Suspicion of espionage: Germans are said to have planned sabotage for Russia

Suspicion of espionage
Germans are said to have planned sabotage for Russia

According to the Federal Prosecutor General at the Federal Court of Justice, those arrested are strongly suspected of having worked for a foreign secret service in a particularly serious case. photo

© Uli Deck/dpa

The Federal Prosecutor General has had two Germans from Russia arrested. They are suspected of espionage. Acts of sabotage were also said to have been planned. Both must now be in custody.

After the arrest of two men in Bavaria who were… Both suspects are said to have spied on Russia and scouted out possible attack targets in Germany. An investigating judge also executed the second arrest warrant, said a spokeswoman for the Federal Prosecutor General in Karlsruhe. According to the information, the two are strongly suspected of having worked for a foreign secret service in a particularly serious case.

According to the Federal Prosecutor General at the Federal Court of Justice, the two Germans from Russia were concerned with sabotage actions that were intended in particular to “undermine the military support provided by Germany to Ukraine against the Russian war of aggression.”

The older of the two, Dieter S., is also accused of conspiring to cause an explosive explosion and arson, as well as acting as an agent for sabotage purposes and depicting military installations in a way that endangers security.

The two Russian-born men who were arrested in Bayreuth on Wednesday reportedly both have German and Russian citizenship. Investigators searched the couple’s place of residence and work in the Bayreuth region.

Willingness to sabotage signaled

Specifically, Dieter S. is said to have been communicating with someone connected to a Russian secret service about possible sabotage operations since at least October last year. He is said to have declared to his interlocutor that he was prepared to carry out explosives and arson attacks, especially on infrastructure used by the military and industrial sites in Germany. According to the Federal Prosecutor General, Dieter S. collected information about potential attack targets, including facilities of the US armed forces. The second accused, Alexander J., helped him from March 2024 at the latest.

According to information from the German Press Agency, the locations scouted include the US base in Grafenwöhr and other military facilities in Bavaria. The “Spiegel” reported first. Dieter S. is said to have spied out and photographed some of the objects targeted on site, such as military transport. However, according to reports, an attack on one of the objects was not imminent.

Germany is also in the focus of the Russian secret service

“We know that the Russian power apparatus is also focusing on our country,” said Federal Justice Minister Marco Buschmann (FDP). Germany must respond to this threat defensively and decisively.
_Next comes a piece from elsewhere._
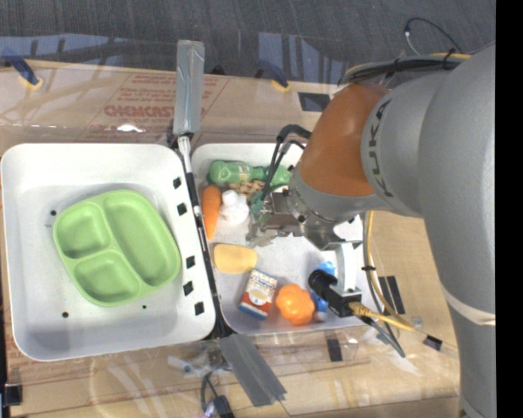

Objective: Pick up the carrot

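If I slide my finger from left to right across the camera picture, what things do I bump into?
Light green divided plastic plate → long orange carrot → pale yellow rounded toy food → small colourful juice carton → round orange fruit → big grey robot arm.

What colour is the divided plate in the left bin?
Light green, plain; the plate shows clearly in the camera view.

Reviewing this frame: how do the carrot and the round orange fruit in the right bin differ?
The carrot is long and slim, while the orange fruit is round. The carrot lies lengthwise against the bin's left wall, near the middle; the orange fruit sits at the near edge beside a small carton. The carrot is close to the end effector, the orange fruit farther away. Both are orange and lie in the right bin.
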Motion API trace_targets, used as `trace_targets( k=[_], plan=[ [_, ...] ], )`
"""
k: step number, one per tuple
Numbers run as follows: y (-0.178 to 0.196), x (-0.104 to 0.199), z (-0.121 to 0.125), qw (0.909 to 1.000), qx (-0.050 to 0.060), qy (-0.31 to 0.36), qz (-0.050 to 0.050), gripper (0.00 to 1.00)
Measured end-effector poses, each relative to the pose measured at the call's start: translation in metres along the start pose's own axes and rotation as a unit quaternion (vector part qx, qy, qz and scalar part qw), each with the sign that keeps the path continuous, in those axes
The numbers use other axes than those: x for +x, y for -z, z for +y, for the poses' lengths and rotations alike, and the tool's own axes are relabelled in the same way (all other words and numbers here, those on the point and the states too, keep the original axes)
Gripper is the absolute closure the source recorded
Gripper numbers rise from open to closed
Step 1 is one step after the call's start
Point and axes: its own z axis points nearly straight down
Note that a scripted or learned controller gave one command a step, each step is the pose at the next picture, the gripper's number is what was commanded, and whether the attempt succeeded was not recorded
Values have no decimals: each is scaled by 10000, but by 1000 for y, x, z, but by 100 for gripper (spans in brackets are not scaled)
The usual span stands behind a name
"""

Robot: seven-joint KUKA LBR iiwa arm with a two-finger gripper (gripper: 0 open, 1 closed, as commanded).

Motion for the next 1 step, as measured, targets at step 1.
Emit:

Federal Interior Minister Nancy Faeser (SPD) spoke of a particularly serious case of suspected spy activity for Russia. She emphasized: “We will continue to provide massive support to Ukraine and will not allow ourselves to be intimidated.”

The accused is said to have fought for separatists in Donbass

According to the Federal Prosecutor General, Dieter S. is also strongly suspected of having joined an armed unit as a fighter in the “Donetsk People’s Republic”, which is classified as a foreign terrorist organization. He is said to have been active for this pro-Russian organization in eastern Ukraine between December 2014 and September 2016 and to have had a firearm. In 2014, separatists loyal to Moscow broke away from Kiev after the fall of Russia-friendly President Viktor Yanukovych. The new pro-Western leadership in Kiev then tried in vain to regain control of Donetsk and other towns in Donbass with a military operation.

Other cases in the past

It is not the first suspected espionage case that has caught the attention of the Federal Prosecutor’s Office: a former employee of the Federal Intelligence Service (BND) is currently on trial in Berlin. The federal prosecutor’s office accuses him and a businessman of treason in a particularly serious case. They are said to have given secret documents and information from the German foreign intelligence service to the Russian domestic intelligence service FSB in September and October 2022. According to the indictment, they received an “agent’s wage” of 450,000 euros or 400,000 euros. The two Germans are in custody.

Last August, a professional soldier who worked at the Federal Office for Equipment, Information Technology and Use of the Bundeswehr was arrested in Koblenz. The facility is responsible for equipping the Bundeswehr with materials and weapons as well as the development, testing and procurement of military technology. From May 2023, the man is said to have offered cooperation to the Russian Consulate General in Bonn and the Russian Embassy in Berlin several times.

“It remains urgent to bring together evidence of various operations, to recognize the holistic strategy behind them and to analyze the resulting patterns in order to defend ourselves and assert ourselves against them,” said the chairman of the Parliamentary Control Committee, Konstantin von Notz (Greens).